Now here’s the interesting part – if you select all the data and copy/paste it into SSMS you’ll have a valid SQL statement (with one small flaw!)
So what’s the problem? Well the spreadsheets of the world tend to export tab separated data. So we want to remove the tabs.
How do we do that?
In SQL Sever Management Studio there’s a Find and Replace option with a special little feature – regular expressions.
We’re not going to do anything fancy, just click the star (to enable regular expressions) type \t into the find field, and nothing into the replace field.
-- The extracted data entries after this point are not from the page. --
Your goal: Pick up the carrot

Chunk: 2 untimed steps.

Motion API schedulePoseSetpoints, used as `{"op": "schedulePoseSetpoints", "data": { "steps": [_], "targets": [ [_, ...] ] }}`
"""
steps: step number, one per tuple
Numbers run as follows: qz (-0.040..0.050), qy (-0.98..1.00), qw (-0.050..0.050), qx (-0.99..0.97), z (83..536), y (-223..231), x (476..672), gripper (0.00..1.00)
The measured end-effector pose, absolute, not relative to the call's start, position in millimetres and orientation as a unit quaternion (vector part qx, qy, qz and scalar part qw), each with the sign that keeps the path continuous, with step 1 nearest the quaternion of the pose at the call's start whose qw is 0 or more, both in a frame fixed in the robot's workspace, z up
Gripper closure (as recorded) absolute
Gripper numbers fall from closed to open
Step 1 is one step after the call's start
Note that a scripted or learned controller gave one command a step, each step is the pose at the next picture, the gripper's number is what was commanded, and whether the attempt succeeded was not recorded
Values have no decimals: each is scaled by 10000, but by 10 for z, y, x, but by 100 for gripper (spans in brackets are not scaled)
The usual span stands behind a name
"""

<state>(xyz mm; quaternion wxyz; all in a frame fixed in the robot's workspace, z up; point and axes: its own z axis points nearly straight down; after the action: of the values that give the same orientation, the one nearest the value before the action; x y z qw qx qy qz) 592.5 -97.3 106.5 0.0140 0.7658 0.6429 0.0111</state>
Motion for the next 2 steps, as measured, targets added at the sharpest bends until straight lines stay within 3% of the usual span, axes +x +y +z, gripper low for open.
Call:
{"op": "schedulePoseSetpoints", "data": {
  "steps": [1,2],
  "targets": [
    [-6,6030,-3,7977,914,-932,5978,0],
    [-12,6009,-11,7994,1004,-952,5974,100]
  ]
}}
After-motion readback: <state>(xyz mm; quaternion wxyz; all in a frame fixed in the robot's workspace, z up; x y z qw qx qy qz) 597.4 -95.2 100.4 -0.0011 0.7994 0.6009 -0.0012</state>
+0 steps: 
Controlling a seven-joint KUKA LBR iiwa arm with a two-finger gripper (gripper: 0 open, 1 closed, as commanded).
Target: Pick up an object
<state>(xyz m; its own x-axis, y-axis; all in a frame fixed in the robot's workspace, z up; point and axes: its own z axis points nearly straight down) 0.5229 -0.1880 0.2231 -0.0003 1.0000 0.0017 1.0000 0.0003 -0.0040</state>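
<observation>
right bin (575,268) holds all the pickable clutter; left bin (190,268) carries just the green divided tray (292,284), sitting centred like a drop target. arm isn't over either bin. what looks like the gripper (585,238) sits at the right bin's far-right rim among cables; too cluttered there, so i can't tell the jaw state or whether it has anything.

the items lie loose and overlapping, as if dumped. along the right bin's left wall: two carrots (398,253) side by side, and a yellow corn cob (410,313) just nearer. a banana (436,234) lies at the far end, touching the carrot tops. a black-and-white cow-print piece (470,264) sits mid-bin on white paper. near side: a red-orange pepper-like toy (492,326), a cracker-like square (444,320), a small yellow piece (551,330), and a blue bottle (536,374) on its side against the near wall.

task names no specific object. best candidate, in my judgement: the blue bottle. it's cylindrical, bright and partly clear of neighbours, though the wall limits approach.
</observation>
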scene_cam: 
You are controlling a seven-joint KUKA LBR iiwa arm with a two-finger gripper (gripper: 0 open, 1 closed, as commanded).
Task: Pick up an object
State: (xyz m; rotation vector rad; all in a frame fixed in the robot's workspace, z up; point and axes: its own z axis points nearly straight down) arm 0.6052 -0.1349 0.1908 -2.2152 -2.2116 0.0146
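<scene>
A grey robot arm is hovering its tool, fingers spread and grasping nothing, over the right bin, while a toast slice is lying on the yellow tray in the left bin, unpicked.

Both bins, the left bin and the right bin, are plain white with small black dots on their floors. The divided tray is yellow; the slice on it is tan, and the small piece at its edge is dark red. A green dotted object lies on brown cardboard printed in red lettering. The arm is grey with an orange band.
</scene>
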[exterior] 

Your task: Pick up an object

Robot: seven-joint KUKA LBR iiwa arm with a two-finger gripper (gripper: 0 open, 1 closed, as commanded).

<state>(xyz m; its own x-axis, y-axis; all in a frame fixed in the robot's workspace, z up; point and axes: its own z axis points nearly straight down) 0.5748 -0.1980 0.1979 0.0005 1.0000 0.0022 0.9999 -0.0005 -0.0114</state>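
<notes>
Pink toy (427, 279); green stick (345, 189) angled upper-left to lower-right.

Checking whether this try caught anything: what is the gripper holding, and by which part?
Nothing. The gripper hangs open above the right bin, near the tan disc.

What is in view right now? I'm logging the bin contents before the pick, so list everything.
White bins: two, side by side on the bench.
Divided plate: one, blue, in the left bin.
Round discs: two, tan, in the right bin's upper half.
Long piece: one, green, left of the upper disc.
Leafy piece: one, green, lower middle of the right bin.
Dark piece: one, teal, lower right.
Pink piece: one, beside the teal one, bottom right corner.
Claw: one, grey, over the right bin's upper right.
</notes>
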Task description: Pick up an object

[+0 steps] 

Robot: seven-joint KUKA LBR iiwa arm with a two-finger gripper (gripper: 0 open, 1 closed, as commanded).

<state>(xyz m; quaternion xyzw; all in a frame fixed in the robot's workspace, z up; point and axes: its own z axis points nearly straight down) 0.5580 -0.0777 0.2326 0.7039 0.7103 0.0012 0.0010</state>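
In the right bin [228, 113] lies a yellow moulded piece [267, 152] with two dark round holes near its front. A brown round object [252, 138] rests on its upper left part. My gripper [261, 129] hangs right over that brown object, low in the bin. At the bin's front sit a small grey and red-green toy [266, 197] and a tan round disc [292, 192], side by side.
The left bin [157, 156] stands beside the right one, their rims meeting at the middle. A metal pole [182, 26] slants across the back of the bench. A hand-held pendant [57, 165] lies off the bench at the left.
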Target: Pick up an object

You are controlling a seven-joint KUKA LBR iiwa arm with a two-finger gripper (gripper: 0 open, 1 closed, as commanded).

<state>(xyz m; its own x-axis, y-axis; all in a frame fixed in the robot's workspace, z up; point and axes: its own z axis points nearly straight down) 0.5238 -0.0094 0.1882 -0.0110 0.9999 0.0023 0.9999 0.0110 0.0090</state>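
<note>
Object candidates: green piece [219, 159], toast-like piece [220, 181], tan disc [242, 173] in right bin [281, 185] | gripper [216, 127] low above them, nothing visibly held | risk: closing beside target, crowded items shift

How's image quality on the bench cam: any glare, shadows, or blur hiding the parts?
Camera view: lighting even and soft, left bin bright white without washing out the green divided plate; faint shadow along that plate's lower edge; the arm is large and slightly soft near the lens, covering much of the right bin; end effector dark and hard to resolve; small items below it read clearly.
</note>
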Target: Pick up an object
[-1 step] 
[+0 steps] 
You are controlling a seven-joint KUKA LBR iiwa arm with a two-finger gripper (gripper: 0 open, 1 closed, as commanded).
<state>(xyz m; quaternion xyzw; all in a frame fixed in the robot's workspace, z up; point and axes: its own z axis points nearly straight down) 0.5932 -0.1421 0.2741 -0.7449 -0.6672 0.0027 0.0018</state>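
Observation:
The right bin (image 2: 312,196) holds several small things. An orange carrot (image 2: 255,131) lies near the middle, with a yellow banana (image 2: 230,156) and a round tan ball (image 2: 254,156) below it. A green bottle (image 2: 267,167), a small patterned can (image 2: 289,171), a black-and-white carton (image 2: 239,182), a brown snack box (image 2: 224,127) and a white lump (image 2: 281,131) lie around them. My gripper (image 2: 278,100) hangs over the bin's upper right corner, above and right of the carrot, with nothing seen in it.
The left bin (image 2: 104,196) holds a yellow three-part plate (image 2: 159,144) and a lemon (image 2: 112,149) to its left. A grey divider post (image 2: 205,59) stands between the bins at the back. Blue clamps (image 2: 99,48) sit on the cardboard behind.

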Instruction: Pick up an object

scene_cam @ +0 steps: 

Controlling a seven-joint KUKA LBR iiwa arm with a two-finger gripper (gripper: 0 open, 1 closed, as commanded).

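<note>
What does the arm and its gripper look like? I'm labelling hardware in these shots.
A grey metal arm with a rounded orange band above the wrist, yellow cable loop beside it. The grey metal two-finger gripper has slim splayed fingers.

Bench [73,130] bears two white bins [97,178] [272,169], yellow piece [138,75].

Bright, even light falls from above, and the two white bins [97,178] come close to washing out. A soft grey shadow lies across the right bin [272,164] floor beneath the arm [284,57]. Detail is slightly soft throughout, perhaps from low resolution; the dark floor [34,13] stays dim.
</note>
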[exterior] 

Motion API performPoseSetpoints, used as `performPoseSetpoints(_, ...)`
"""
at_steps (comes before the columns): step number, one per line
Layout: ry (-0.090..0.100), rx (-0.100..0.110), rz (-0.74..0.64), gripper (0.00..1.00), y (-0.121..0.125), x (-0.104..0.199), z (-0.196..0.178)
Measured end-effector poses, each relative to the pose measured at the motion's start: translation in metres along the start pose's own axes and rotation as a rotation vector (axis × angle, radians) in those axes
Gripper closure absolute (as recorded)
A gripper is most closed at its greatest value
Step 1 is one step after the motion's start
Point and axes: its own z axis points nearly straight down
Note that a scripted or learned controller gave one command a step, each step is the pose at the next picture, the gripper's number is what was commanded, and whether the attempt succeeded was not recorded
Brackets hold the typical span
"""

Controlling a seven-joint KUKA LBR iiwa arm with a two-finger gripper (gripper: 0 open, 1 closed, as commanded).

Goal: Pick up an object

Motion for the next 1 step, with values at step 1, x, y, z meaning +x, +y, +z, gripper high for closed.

Click the far right Replace All button and watch the text tighten up.
Add your INSERT statement with your table and list of columns to the top of your data and you’re ready to rock!
INSERT dbo.emp(EMPNO, ENAME, JOB, MGR, HIREDATE, SAL, COMM, DEPTNO)
SELECT '7369','SMITH','CLERK','7902','17-Dec-2005','800','20',''
UNION ALL SELECT '7499','ALLEN','SALESMAN','7698','20-Feb-2006','1600','300','30'
UNION ALL SELECT '7521','WARD','SALESMAN','7698','22-Feb-2006','1250','500','30'
I leave it to you to do the same on the dept table, its a lot less columns!
Final thoughts
We could add much more to this table declaration – we probably don’t want to create an employee with no name, or an employee with no department, or delete an entire department accidentally!
The create table syntax is flexible to handle these cases and more – declaring indexes or relationships can make a table much more powerful to model your problem and prevent misuse.
CREATE TABLE dbo.emp
(
EMPNO INT IDENTITY PRIMARY KEY,
ENAME NVARCHAR(50) NOT NULL,
JOB NVARCHAR(50) NOT NULL,
MGR INT,
HIREDATE DATE NOT NULL,
SAL INT NOT NULL,
COMM INT,
DEPTNO INT NOT NULL REFERENCES dbo.dept(DEPTNO)
);
CREATE TABLE dbo.dept
(
DEPTNO INT IDENTITY(0,10) PRIMARY KEY,
DNAME NVARCHAR(50) NOT NULL,
LOC NVARCHAR(50) NOT NULL
);
There’s still plenty we could do to make this table declaration better! If you’re still reading and learning and want a starter challenge –
Can you figure out the optimal length for our NVARCHAR fields given the data in the book?
Can you write a SQL query that can tell us how long the fields should be?